Antoine Orand utilises drawing as a way to record his surroundings. He observes abstracted shapes in his line of sight, plotting them with a thin black line then prescribing bold colours to the composition, often through Risograph printing. Based between Brussels, Belgium and Marseille, Antoine does not consider himself an illustrator “because I don’t really see what I am illustrating” he tells It’s Nice That. “For now, I am drawing,” he continues on his visually intuitive practice, “I am trying to build books that I want to see. I don’t want to communicate as I don’t have enough to say.”
Recently exhibiting three new publications at LA Art Book Fair last month, Antoine’s latest works explore the monopoly of manufactured objects in our daily lives. Claires Fontaines, Sabre and Alterego document Antoine’s latest interpretations on the matter through flat and colourful drawings. Influenced by Robert Smithson’s texts such as A Tour of the Monuments and New Jersey, Antoine’s latest output marks a pointed shift towards the realms of sci-fi, leaving behind a past drawing style that was more descriptive in its nature.

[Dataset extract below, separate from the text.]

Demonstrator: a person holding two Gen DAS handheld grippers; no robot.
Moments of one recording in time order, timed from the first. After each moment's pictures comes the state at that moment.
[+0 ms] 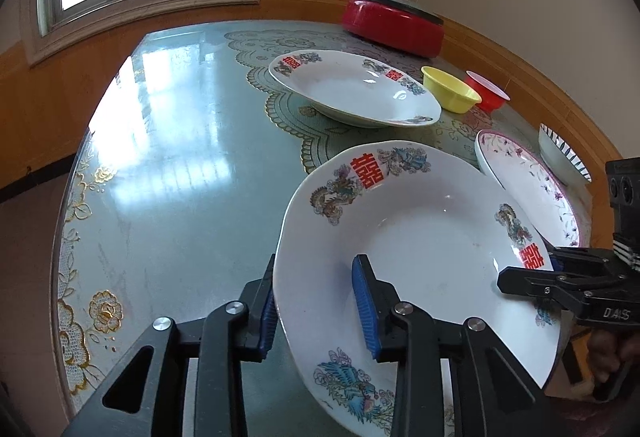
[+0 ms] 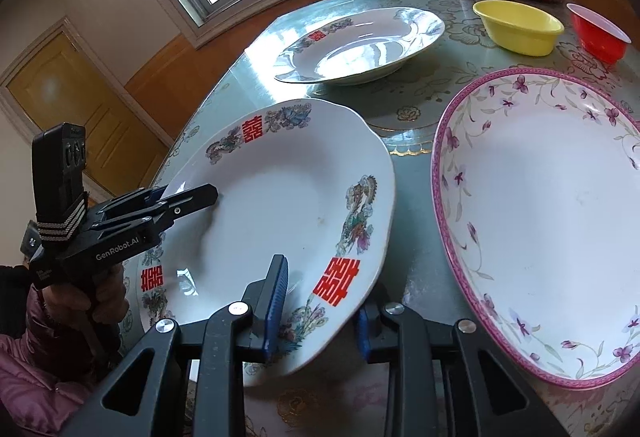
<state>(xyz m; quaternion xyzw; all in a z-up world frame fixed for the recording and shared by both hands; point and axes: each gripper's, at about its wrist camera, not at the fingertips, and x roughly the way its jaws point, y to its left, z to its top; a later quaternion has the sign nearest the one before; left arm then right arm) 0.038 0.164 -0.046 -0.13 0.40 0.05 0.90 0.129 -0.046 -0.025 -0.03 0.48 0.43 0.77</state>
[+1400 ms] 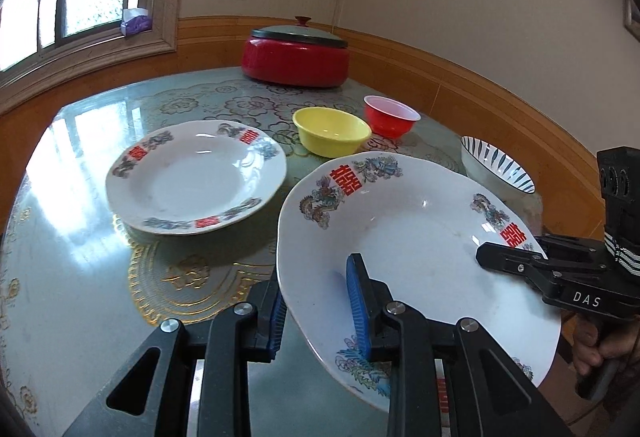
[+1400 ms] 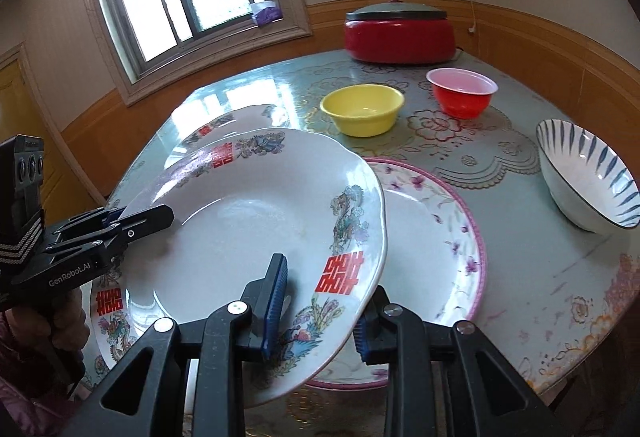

In Sabre, published by Mega Press, the French artist documents a series of visual experiments. Reminiscent of industrial technical drawings, Antoine’s compositions encapsulate European packaging design with populist illustration. With this unique aesthetic, Antoine confronts his environment, intuitively recording certain aspects of his daily endeavours on paper which he then organises and curates.
“I want to (and still want to) capture the bigger picture,” says Antoine “but I know the world is too big for me and so I have to compartmentalise it through drawing.” It’s Antoine’s own way of processing the world around him and a sort of enforced strategy so he does not “drown completely”. He starts with the most simple forms to draw which are “less complex and sensible” for the artist to jot down. “Someday, I expect nature will come back into my work when I feel I can draw it. Right now, I’m only able to draw the human figure in a caricaturist’s way: cruel, sexual and as pathetic figures.”
Ultimately intending to create books that do not exist at the moment, Antoine’s goal is to invoke synaesthesia with his books. By hearing colour or seeing a song within the composition of his work, the French creative hopes he can transform the most beautiful of ideas into a melody.